§ **What needs to be done**: Your task is to filter the entries and copy every line containing the string "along".

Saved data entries
● ● ● ●

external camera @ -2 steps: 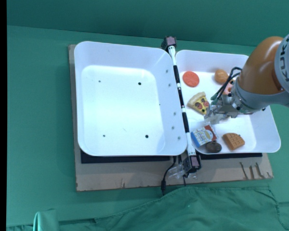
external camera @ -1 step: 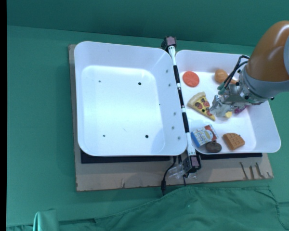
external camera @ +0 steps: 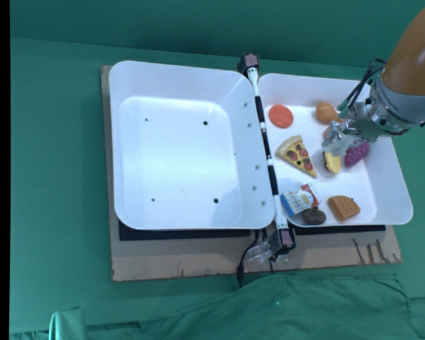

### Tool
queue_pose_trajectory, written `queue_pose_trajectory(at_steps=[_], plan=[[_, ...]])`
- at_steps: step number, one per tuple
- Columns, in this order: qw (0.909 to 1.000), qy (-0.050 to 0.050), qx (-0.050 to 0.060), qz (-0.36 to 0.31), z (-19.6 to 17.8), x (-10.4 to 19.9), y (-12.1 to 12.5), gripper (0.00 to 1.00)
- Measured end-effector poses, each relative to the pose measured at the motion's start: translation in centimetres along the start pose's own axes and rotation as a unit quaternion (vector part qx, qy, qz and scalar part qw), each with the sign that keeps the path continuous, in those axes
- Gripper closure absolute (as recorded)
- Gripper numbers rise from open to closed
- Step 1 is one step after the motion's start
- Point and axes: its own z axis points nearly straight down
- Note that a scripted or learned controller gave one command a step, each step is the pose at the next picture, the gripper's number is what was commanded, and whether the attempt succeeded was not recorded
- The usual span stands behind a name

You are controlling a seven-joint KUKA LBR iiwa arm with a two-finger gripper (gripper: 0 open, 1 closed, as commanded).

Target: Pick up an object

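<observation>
My gripper (external camera: 337,142) hangs low in the right bin (external camera: 384,190), reaching in from the right. Directly below and touching its tip lies a yellow cheese wedge (external camera: 332,163). A purple bunch of grapes (external camera: 357,153) sits just to the right of that tip. An orange piece (external camera: 326,112) lies just behind the gripper. Further left are a red disc (external camera: 280,115) and a pizza slice (external camera: 296,154). Toward the front of the bin lie a blue and white packet (external camera: 297,202), a dark donut (external camera: 313,217) and a waffle (external camera: 343,207).
The left bin (external camera: 177,154) is a bare white tray with a few dark dots. A black and white bar (external camera: 264,144) runs between the two bins. Both stand on a cardboard sheet (external camera: 184,264) over green cloth.
</observation>
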Motion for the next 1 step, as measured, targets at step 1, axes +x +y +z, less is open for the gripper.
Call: queue_pose_trajectory(at_steps=[1], plan=[[1.0,0.0,-0.001,0.0,-6.59,-0.34,0.34,1.0]])
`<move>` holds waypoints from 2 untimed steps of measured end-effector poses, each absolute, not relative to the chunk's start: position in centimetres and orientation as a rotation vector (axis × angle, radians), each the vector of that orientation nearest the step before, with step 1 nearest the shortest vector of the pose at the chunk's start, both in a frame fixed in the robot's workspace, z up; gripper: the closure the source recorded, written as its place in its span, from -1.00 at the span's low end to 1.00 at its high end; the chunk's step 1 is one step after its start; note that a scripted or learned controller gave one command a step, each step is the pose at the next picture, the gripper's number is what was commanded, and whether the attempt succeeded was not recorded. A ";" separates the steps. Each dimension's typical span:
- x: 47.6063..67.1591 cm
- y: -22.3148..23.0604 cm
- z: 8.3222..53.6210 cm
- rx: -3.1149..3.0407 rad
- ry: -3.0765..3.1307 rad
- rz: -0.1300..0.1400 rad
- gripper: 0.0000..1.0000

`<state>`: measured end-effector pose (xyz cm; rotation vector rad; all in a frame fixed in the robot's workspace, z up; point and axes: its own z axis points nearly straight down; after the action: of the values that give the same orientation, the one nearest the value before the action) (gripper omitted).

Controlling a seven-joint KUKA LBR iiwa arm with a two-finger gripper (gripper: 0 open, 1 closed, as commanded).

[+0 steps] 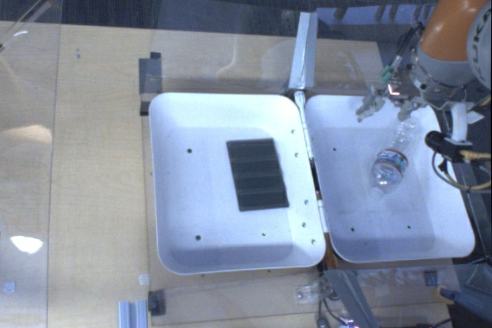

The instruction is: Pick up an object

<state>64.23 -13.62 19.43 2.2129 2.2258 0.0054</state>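
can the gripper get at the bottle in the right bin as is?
Probably yes. The clear plastic bottle lies alone on the right bin floor, away from the walls, with nothing over it. The gripper hangs just above its upper end, so the way down looks free.

Tabletop: pale wood-look surface, smooth, light sheen under a clear glossy sheet. Both bins, left bin and right bin: white plastic, smooth, slightly glossy. Dark ridged pad in left bin: matt, ribbed surface. Bottle in right bin: clear, shiny plastic with printed label. Arm's orange band: glossy, smooth.
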 end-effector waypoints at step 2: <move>52.6 -17.0 19.2 1.813 2.558 0.006 -1.00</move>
<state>52.61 -16.98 19.20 1.8126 2.5576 0.0060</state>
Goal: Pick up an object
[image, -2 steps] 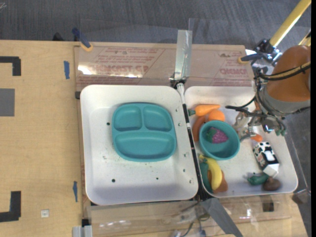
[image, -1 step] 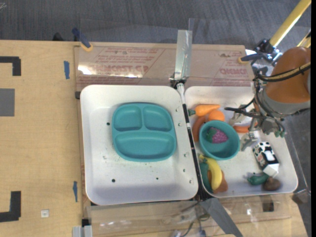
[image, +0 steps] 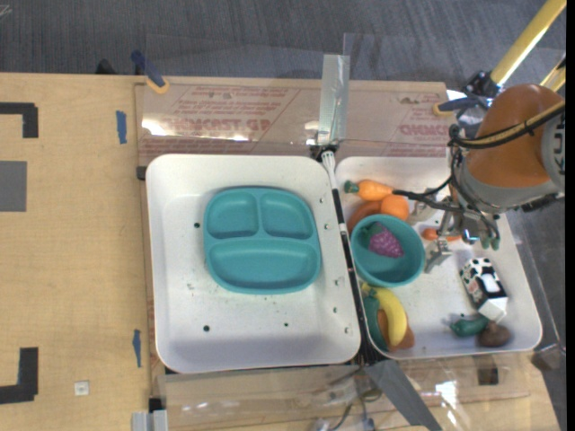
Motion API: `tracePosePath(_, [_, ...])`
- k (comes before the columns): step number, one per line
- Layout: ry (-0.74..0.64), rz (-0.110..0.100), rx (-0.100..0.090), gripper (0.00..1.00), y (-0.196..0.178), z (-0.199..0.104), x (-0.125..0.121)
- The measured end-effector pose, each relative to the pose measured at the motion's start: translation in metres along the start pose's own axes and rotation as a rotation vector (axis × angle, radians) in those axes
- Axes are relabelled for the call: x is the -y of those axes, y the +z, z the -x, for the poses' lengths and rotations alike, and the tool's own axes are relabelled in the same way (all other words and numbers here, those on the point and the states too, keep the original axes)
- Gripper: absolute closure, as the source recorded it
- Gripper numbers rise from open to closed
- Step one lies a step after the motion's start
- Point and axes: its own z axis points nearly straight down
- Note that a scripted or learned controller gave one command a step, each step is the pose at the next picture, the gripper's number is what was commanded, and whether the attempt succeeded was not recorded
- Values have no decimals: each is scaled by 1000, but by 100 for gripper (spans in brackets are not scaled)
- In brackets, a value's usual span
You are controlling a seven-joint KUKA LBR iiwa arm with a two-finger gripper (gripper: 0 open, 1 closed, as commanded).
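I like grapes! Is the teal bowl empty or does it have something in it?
Not empty. The teal bowl holds purple grapes, resting inside its rim.

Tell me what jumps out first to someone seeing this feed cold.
The big teal divided plate sits alone in the left bin. The right bin is crowded: a teal bowl holding purple grapes, a carrot behind it, a banana in front. The arm's gripper hangs just right of the bowl.
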Motion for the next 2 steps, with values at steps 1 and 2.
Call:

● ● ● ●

§ **Written answer**:
- Measured end-effector poses, each relative to the pose measured at the motion's start: translation in centimetres along the start pose's own axes and rotation as a unit quaternion (vector part qx, qy, qz and scalar part qw), each with the sign that keeps the path continuous, in those axes
- The measured end-effector pose, each relative to the pose measured at the motion's start: translation in metres along the start pose's own axes and rotation as a rotation vector (axis × angle, radians) in those axes

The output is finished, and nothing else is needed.